Calls to investigate Ilhan Omar are growing after a shocking report detailed how she paid her new husband’s consulting firm $878,000 since 2018.
“It should not be allowed,” said attorney Richard W. Painter, who served as chief ethics lawyer in the George W. Bush White House. It should be noted that Painter is now a huge anti-Trumper and even ran as a Dem for the Senate in Minnesota in 2018.
He is no friend to the GOP so if he is saying this you know this is bad. “I think it’s a horrible idea to allow it, given the amount of money that goes into these campaigns from special interests,” he added. “We already have enough problems with gifts to campaigns as a quid pro quo for political action,” he said.
From The New York Post:
Rep. Ilhan Omar has continued quietly funneling hundreds of thousands of dollars to her new husband’s consulting film, including a $189,000 windfall in March — just weeks after they announced they had tied the knot, campaign data shows.

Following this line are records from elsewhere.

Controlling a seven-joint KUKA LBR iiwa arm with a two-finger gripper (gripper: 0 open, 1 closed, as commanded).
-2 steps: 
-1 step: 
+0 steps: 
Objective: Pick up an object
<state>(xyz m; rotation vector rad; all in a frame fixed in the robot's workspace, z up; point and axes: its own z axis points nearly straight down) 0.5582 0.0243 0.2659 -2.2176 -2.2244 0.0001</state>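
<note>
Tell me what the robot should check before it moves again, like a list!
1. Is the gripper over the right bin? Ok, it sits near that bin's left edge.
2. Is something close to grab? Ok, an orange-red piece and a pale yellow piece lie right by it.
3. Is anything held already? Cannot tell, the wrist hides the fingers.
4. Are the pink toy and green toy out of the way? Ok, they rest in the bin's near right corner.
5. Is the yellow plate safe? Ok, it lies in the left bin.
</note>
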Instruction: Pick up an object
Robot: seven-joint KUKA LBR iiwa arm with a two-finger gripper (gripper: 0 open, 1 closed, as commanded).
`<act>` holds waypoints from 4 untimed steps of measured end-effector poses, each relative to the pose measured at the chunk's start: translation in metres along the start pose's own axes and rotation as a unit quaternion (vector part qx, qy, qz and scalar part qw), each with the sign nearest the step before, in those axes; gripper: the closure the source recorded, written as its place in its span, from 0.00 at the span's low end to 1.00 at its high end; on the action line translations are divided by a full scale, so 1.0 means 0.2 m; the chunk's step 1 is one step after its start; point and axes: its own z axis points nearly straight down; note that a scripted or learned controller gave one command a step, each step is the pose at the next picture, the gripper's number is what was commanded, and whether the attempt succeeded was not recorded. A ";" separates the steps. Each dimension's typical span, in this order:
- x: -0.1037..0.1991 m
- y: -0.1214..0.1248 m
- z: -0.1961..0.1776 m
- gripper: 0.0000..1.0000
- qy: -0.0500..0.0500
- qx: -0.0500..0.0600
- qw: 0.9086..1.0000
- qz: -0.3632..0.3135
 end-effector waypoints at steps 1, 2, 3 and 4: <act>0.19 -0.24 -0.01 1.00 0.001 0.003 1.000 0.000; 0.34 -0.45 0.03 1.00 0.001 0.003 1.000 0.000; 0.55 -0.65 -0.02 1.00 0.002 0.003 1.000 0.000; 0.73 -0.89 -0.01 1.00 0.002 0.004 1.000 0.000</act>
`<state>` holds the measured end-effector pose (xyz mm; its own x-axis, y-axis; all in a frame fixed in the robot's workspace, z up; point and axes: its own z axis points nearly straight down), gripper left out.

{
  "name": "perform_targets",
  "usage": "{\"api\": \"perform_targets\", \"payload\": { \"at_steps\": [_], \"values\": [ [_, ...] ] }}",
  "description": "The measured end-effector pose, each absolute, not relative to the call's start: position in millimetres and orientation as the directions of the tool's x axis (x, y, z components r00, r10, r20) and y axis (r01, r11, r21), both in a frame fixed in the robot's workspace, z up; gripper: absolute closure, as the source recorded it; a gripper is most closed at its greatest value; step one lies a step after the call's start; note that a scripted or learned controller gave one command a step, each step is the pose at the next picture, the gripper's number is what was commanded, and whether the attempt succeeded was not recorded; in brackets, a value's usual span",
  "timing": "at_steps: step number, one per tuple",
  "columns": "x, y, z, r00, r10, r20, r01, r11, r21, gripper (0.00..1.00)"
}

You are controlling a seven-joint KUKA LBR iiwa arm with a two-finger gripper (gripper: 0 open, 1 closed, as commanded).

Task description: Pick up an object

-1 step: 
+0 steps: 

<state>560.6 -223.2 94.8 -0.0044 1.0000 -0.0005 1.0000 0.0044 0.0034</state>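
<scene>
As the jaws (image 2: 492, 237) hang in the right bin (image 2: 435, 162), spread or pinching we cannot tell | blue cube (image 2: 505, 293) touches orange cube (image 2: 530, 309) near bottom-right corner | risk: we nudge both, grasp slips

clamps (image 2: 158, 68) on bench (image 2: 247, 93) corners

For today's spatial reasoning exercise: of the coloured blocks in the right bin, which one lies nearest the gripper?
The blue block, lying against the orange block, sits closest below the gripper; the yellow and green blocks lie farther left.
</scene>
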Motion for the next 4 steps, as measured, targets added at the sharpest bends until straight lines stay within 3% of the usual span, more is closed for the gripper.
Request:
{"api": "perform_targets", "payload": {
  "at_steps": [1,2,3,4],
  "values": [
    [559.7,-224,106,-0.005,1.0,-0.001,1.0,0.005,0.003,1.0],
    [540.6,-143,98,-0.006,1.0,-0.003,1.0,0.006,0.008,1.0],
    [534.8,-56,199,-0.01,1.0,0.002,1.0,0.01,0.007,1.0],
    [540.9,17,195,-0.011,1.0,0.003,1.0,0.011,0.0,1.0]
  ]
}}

The payments between the Minneapolis Democratic congresswoman and Tim Mynett prompted at least one ethics complaint in 2019 after The Post first revealed allegations — made by Mynett’s then-wife in her divorce filing — that Omar was having an affair with the member of her political consulting team, who was at the time married to another woman. Omar was married to her second husband at the time.
But that doesn’t appear to have stopped the now-married couple, with Mynett’s E Street Group collecting $292,814.99 from his wife’s campaign this year for digital advertising, fundraising consulting and research services, according to the Federal Election Commission filings.
In total, Mynett has received a whopping $878,930.65 from Omar’s campaign since he began working for her in 2018, raising eyebrows among watchdogs and political law experts who say the practice is rife with cronyism.
The majority of those payments were made after the Somali-born lawmaker’s victory in the solidly Democratic district in the November 2018 midterm elections.
From Fox News:
A Virginia-based conservative group called the National Legal and Policy Center filed a complaint against Omar last year, after it was disclosed that Omar and Mynett were lovers. The group sought an FEC investigation.
If the FEC does investigate, Omar and Mynett will have to prove that Omar is paying market-based rates for E Street Group’s services, without the prices being inflated “to fluff up their income,” Washington-based political lawyer Cleta Mitchell told the Post.
Omar claimed on Twitter in March that she and Mynett received an OK from federal authorities to continue their business relationship.
“We consulted with a top FEC campaign attorney to ensure there were no possible legal issues with our relationship. We were told this is not uncommon and that no, there weren’t,” Omar wrote.